At base, the BLT intends to provide space for discussion of issues directly affecting contemporary black artists. Although this event is similar to our BLT Artist Roundtable series, it differs in several important aspects. Chief among these is that BLT Artist Roundtables primarily address issues unique to the world of contemporary art. Black artists are always also engaged in a less rarefied set of social, political, and economic concerns. Op-ed essays, videos, and rants addressing police brutality pervade social media outlets, particularly among those spaces populated by artists of color. The BLT:BLM roundtable discussions address issues affecting historically disenfranchised populations more broadly. It is absolutely critical to provide both physical space and allotted time for interdisciplinary, intergenerational, interracial discussion of these matters. Opening the forum to all interested members of a community, representing a variety of backgrounds and professions, has inspired new thinking around these issues by cross-pollinating discourse, and intends to cultivate ongoing dialogue amongst local communities.
ABOUT THE ARTISTS
Based in Brooklyn, NY, Heather Hart was an artist in residence at Joan Mitchell Center, McColl Center of Art + Innovation, Bemis Center for Art, LMCC Workspace, Skowhegan, Robert Blackburn Printmaking Workshop, Santa Fe Art Institute, Fine Arts Work Center and at the Whitney ISP. She is interested in creating site-specific liminal spaces for personal reclamation, in questioning dominant narratives and proposing alternatives to them. Hart received grants from Joan Mitchell Foundation, Harpo Foundation, Jerome Foundation and a fellowship from NYFA. Her work has been included in a variety of publications and exhibited worldwide including at Socrates Sculpture Park, Seattle Art Museum’s Olympic Sculpture Park, Studio Museum in Harlem, ICA Philadelphia, Art in General, The Drawing Center, PS1 MoMA, Museum of Arts and Craft in Itami, Portland Art Center and the Brooklyn Museum. She studied at Cornish College of the Arts in Seattle, Princeton University in New Jersey and received her MFA from Rutgers University.

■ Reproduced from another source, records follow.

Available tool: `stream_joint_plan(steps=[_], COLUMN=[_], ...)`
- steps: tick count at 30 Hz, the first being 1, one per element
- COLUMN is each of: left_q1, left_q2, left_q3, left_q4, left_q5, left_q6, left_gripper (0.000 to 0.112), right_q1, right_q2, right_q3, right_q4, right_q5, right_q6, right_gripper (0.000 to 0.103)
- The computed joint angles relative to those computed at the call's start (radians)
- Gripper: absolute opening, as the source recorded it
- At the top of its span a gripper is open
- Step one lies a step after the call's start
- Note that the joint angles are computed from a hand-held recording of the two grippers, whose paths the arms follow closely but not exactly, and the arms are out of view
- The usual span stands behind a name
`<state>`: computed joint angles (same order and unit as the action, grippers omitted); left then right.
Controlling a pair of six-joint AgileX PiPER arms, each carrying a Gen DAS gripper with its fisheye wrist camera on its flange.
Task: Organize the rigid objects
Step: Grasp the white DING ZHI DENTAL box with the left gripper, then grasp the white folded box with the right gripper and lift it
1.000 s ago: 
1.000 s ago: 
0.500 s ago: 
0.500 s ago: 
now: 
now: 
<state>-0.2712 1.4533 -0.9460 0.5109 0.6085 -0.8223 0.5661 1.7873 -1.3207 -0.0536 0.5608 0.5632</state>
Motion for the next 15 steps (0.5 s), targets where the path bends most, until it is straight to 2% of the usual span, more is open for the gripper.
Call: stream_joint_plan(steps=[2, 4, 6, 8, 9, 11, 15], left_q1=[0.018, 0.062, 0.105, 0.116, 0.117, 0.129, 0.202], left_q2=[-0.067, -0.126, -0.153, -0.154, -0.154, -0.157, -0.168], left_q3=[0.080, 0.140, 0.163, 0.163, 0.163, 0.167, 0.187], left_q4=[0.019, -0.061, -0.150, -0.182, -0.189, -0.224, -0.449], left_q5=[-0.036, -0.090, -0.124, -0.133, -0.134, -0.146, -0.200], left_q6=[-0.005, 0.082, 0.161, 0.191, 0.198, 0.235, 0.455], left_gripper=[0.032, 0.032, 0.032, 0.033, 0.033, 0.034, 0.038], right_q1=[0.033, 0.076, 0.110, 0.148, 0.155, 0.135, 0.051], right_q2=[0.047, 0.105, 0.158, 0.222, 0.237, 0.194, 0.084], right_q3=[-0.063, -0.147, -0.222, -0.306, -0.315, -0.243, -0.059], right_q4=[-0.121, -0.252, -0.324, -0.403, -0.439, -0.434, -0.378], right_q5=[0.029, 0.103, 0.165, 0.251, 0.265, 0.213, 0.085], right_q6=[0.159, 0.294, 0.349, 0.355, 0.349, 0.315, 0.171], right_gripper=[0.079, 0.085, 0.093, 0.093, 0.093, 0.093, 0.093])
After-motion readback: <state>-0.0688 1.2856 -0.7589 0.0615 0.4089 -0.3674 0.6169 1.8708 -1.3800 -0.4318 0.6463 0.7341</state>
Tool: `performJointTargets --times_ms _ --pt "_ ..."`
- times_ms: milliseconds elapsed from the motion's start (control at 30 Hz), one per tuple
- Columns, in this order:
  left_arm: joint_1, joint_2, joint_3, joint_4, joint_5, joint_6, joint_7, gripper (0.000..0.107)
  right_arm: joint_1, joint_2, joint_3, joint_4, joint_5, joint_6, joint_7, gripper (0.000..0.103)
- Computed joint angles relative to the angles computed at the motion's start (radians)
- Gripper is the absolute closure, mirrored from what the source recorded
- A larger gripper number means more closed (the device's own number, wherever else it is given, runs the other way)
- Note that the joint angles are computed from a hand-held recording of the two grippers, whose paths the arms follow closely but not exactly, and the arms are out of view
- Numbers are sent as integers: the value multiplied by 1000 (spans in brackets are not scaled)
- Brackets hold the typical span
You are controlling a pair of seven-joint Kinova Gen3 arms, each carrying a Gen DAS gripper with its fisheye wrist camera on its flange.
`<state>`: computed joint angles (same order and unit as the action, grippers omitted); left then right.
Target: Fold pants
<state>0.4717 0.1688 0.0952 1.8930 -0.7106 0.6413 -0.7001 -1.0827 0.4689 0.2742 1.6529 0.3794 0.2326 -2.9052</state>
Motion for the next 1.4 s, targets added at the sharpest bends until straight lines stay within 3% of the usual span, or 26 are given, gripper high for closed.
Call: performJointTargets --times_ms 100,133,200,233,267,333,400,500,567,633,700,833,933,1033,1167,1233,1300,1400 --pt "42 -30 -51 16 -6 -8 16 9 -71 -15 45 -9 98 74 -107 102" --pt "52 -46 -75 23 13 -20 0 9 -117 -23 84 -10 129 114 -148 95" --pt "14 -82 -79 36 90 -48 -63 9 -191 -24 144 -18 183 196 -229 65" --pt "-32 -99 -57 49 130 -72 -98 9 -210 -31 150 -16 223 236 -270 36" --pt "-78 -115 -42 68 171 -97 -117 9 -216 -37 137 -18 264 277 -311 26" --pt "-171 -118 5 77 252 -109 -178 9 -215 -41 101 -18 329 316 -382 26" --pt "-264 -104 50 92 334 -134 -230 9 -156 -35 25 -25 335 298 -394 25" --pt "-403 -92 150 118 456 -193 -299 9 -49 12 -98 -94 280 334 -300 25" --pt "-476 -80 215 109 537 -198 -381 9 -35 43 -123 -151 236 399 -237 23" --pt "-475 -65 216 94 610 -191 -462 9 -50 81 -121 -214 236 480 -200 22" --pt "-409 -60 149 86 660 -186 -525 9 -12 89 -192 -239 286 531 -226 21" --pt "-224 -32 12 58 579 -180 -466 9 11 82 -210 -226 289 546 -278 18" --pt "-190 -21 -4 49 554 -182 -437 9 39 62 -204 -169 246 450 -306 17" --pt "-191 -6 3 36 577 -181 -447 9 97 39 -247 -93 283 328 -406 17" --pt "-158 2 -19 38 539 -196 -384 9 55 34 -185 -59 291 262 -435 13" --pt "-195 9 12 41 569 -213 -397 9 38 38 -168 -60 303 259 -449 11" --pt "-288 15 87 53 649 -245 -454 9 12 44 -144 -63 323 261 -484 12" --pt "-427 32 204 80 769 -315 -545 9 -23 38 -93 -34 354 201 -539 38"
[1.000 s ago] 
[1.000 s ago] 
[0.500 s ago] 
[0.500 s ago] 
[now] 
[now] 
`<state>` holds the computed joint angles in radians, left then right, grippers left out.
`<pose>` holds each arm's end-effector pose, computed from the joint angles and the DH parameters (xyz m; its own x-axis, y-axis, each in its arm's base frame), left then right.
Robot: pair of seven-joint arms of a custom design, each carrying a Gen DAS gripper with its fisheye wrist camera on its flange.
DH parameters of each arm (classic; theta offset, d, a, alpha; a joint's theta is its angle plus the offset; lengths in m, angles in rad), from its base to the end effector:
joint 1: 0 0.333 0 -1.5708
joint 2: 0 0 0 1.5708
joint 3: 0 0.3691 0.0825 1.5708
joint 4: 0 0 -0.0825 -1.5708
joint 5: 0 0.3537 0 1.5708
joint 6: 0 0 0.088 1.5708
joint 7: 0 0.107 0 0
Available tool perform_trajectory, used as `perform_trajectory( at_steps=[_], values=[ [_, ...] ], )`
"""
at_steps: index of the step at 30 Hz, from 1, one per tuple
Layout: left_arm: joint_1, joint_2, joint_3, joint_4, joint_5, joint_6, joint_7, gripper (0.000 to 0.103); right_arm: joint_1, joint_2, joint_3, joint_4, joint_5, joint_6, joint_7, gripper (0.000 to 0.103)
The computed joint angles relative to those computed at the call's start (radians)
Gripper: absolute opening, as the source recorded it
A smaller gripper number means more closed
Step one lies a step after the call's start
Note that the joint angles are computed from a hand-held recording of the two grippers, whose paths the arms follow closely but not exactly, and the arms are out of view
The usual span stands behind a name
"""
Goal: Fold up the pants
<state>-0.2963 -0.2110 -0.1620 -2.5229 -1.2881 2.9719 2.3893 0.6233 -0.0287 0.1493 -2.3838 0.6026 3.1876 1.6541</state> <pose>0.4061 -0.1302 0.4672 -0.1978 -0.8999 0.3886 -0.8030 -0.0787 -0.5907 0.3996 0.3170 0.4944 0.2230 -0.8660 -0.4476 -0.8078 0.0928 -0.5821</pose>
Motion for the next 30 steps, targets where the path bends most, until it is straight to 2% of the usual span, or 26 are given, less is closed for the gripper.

Jina Valentine was born in Pennsylvania and is currently based in North Carolina. Her interdisciplinary practice is informed by the intuitive strategies of American folk artists and traditional craft techniques, and interweaves histories latent within found texts, objects, narratives, and spaces. She has exhibited at venues including The Drawing Center, The Studio Museum in Harlem, the CUE Foundation, the Elizabeth Foundation, the DiRosa Preserve, Southern Exposure, Marlborough Gallery. She has participated in residencies at the Atlantic Center for the Arts, Women’s Studio Workshop, Sculpture Space, the Skowhegan School of Painting and Sculpture, the Santa Fe Art Institute, and the Cité Internationale des Arts in Paris. She was in residence last year at the Joan Mitchell Center in New Orleans, Banff Centre in Alberta, and Frans Masereel Centrum in Belgium. She is a 2016 recipient of the North Carolina Arts Council Grant, a Creative Capital Emerging Genres Grant, and a UNC Institute for Arts and Humanities fellowship. Jina received her BFA from Carnegie Mellon University and her MFA from Stanford University.